• Assignment:
Consider the data that follows and state how many lines contain the string "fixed", using the number alone.

——————————

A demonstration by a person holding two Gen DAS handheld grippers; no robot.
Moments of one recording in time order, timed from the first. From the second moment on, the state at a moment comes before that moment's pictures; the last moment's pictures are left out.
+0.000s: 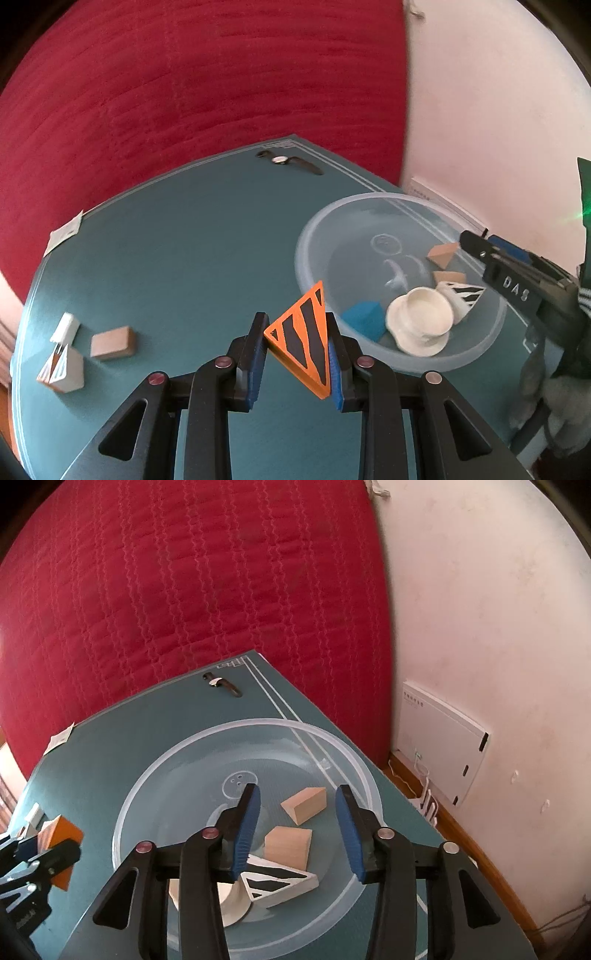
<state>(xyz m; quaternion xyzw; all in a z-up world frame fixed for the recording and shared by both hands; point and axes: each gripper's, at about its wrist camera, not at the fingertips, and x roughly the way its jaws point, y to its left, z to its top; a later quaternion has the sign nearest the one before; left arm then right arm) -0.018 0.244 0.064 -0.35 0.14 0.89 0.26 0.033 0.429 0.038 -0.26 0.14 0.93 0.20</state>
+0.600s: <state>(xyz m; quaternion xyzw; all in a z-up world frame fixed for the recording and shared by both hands) -0.030 0.296 0.050 -0.36 0.15 0.87 0.29 0.041 0.443 0.039 -0.25 0.16 0.93 0.24</state>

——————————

• Exercise output:
2